I mentioned keeping interest rates low to encourage spending and discourage savings. This has a similar effect as when any prices are kept artificially low. Increased demand and reduced supply of loans. By discouraging savings, there is less to loan, which is fixed by new injections of money (inflation) which creates an illusion of more capital and leads to mismanaged investments, as the resulting inflation obscures the communication of supply and demand via prices.

This all parallels what Saifedean Ammous talks about in The Bitcoin Standard when he discusses Time Preference and how, contrary to Keynesian interpretation, savings (low time preference) benefits individuals and society as a whole. 

Chapter XXV The Lesson Restated

The economy is a complex system. There is often a small part of the system that seems unfair or even dangerous, but to reach forth a hand to fix it is to inadvertently affect all other areas of the system, often in disastrous ways. The summary in the chapter reminded me of the little part of Bastiat that I started reading about two years ago. We are all producers (we earn) and we are all consumers (we spend). In our role as producers we want high prices and in our role as consumer we want low prices. It depends on what hat we are wearing at the time. When we view the entire system we can see that a plus on one side equals a minus on the other. Hazlitt quotes from William Graham Sumner about the Forgotten Man. A sees a problem that is bothering X and talks it over with B. A and B propose a law to help X. Poor C never enters into the equation, even though he will finance this law in one way or another. "It is C, the Forgotten Man, who is always called upon to stanch the politician's bleeding heart by paying for his vicarious generosity." 

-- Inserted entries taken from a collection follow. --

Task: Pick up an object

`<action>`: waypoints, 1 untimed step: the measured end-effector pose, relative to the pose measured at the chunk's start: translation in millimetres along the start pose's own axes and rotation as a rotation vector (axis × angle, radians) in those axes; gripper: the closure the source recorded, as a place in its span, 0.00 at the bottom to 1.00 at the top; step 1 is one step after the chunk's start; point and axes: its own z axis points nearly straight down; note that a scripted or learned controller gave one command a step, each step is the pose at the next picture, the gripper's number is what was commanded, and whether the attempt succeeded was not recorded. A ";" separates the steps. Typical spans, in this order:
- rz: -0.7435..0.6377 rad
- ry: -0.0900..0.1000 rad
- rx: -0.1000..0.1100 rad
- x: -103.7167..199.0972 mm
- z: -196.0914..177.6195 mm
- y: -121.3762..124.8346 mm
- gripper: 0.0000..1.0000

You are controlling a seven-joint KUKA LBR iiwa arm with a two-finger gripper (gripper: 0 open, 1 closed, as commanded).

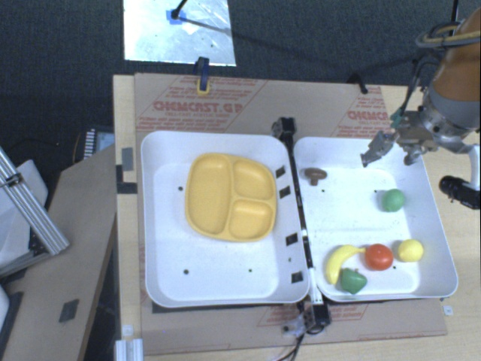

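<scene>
The right bin [432, 201] holds a green ball-like fruit [391, 200], a red tomato [379, 256], a yellow lemon [409, 250], a yellow banana [340, 259], a green pepper [352, 280] and a small brown mushroom-shaped piece [314, 175]. My gripper [391, 151] hangs over the far edge of the right bin, above and behind the green fruit. Its two fingers [373, 152] are spread apart and hold nothing.
The left bin [161, 224] carries a yellow divided plate [230, 196]. A black divider with clips [293, 201] runs between the bins. Cardboard lies under both bins, and a shiny sheet [179, 21] lies at the back.
</scene>
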 end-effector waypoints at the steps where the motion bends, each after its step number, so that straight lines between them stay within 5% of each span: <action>1: -0.002 -0.002 -0.012 0.4 -7.2 2.0 0.00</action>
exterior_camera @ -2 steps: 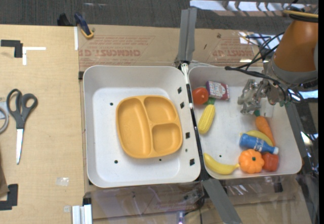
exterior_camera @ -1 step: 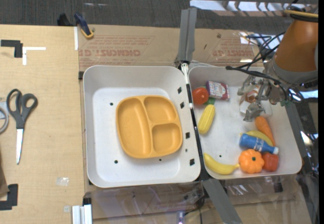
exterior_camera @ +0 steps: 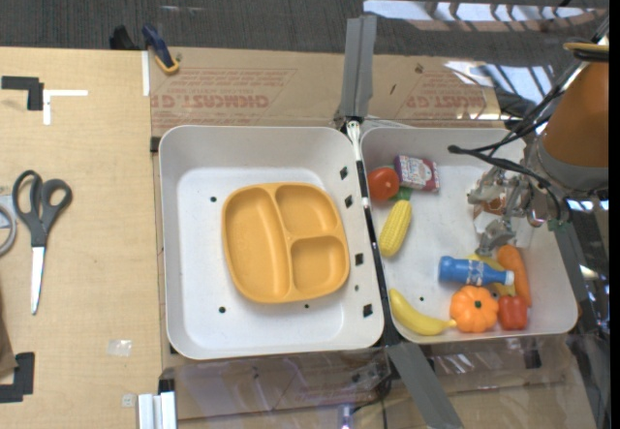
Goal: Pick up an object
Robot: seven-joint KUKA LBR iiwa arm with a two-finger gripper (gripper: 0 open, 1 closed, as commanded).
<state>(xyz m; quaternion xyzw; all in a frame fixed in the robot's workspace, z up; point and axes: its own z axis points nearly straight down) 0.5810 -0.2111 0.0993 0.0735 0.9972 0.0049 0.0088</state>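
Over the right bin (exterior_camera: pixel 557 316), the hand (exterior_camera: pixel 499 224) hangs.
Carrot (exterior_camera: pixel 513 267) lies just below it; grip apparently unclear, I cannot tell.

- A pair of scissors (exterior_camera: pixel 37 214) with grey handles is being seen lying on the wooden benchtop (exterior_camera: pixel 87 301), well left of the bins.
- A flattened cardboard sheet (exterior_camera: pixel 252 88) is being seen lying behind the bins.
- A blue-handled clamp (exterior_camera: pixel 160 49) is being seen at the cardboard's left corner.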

Part III The Lesson After Thirty Years

Although the book was originally written in 1946, it was revised in 1978, as is evidenced by the inclusion throughout the book of real life examples after 1946. Hazlitt bemoans the fact that the one lesson does not appear to have had much affect, and talks about the US deficit "soaring" to $49 billion. If only he could see that we've reached $30 trillion in debt, I'm sure he'd have some things to say. He touches on a proposal in the 1970s for a UBI, although that wasn't what it was called at the time. "It would be hard to imagine a plan more clearly calculated to discourage work and production and eventually to impoverish everybody." He also criticizes the ending of the gold standard and Social Security. He explains how, whatever good intentions it began with, SS because a beast of it's own mind that could not be controlled. It grew so far out of hand that in 1977 the unfunded liabilities reached $4.1 trillion. I laughed at the way he put 'trillion' in italics, again imagining what he'd think of the current state of things. He basically describes how SS is a ponzi scheme without using that word. Maybe that word didn't exist yet, IDK. And yet it is political suicide to cut back SS, as so many people depend on it. A final quote to sum up the spirit of the book. "Practically all government attempts to redistribute wealth and income tend to smother productive incentives and lead toward general impoverishment. It is the proper sphere of government to create and enforce a framework of law that prohibits force and fraud. But it must refrain from specific economic interventions. Government's main economic function is to encourage and preserve a free market."